THE TASK: Reproduce word for word, from the entries below, the line with "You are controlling", the line with "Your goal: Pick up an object", and every line between them, and nothing more.

LISTED RECORDS:
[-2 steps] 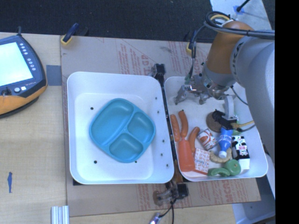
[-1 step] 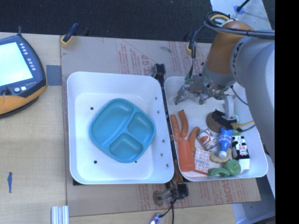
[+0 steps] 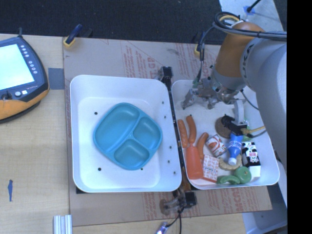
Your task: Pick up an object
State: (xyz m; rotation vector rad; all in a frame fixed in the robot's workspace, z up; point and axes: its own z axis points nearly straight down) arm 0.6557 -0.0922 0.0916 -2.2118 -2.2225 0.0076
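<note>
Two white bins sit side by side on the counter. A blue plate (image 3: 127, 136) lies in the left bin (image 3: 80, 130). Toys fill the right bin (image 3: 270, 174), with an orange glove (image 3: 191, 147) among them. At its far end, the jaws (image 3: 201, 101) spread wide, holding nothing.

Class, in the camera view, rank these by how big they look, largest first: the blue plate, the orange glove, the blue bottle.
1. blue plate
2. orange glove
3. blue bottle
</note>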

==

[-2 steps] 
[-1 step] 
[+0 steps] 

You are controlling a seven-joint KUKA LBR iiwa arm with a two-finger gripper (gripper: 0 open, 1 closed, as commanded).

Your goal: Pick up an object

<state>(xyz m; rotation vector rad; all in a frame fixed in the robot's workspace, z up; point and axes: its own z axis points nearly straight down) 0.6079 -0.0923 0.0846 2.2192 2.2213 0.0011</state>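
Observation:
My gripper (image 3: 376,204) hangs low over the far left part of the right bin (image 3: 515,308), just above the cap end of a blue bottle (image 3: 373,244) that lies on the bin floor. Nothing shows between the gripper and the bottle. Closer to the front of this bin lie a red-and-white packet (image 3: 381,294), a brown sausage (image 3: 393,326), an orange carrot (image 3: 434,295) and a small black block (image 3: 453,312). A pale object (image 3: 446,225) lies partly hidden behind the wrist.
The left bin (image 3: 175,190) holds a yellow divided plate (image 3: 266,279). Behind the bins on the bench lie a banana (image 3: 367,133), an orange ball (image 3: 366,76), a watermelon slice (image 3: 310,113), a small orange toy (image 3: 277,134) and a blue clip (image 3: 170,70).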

OUTPUT OF THE TASK:
You are controlling a seven-joint KUKA LBR iiwa arm with a two-finger gripper (gripper: 0 open, 1 closed, as commanded).

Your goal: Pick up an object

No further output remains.